- [Work instructions] Starting at the line with "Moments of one", return every line through the final one of the data, word for word. Pictures stay out.
[Supplied material Boundary: Start]
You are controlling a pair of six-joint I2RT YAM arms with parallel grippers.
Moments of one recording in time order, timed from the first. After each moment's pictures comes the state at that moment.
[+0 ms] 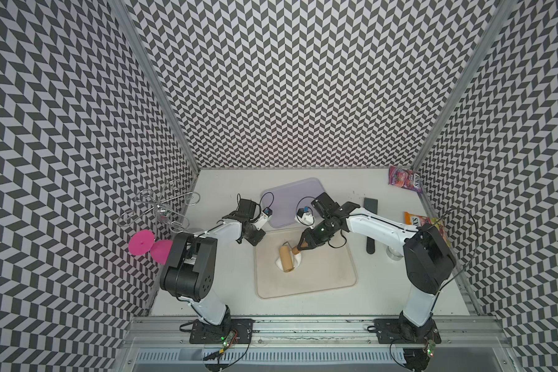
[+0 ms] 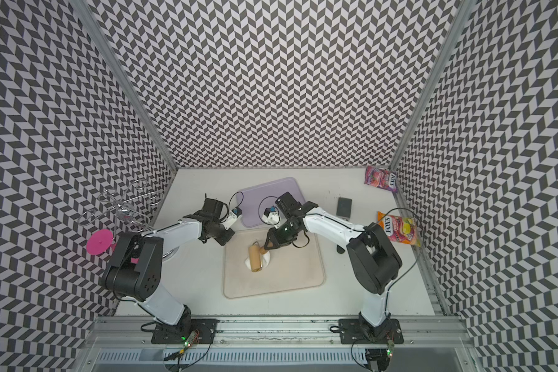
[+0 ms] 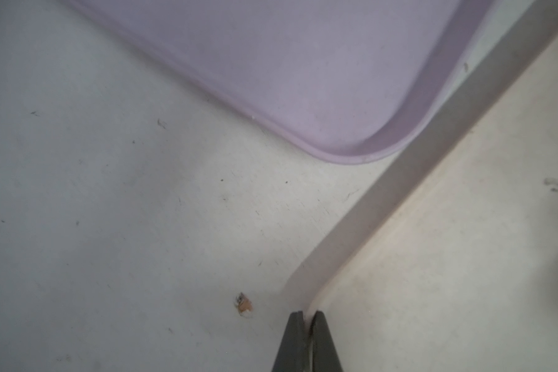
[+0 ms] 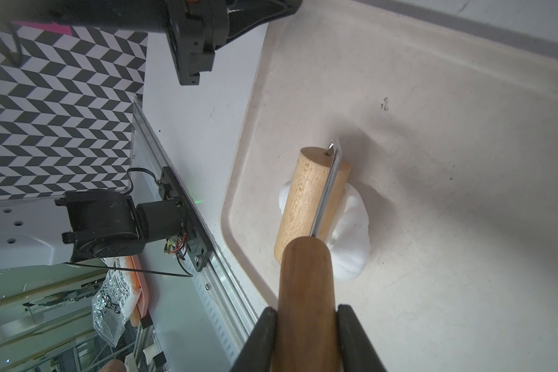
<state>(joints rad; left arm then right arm) -0.23 1.66 0.91 -0.39 0.08 0.49 0.70 1.84 1.35 -0.71 -0.64 0.22</state>
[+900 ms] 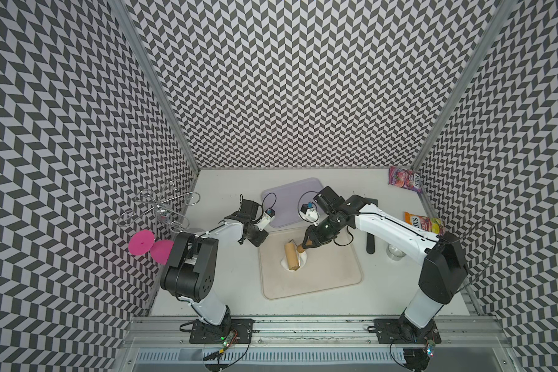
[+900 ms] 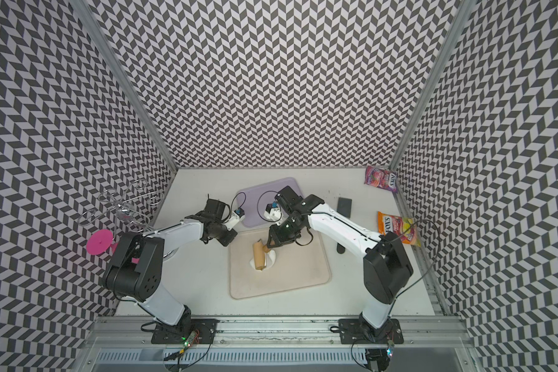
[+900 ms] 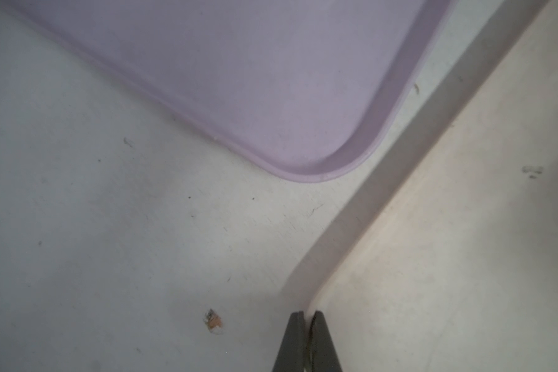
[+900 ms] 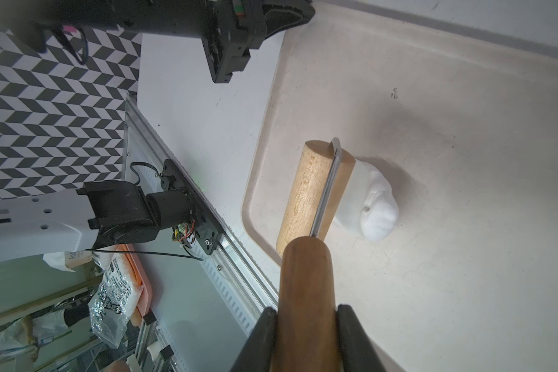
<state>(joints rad) -0.25 1.66 0.90 -0.38 0.12 0.47 0.72 1.72 1.47 -0.95 -0.52 0.26</state>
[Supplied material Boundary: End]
- [Result]
Moments of one recording in time order, timed from the first. After each moment's pictures comes the state at that moment.
[+0 ms] 
[+0 ms] 
[+0 ms] 
[+0 ms] 
<state>(joints rad; left arm then right arm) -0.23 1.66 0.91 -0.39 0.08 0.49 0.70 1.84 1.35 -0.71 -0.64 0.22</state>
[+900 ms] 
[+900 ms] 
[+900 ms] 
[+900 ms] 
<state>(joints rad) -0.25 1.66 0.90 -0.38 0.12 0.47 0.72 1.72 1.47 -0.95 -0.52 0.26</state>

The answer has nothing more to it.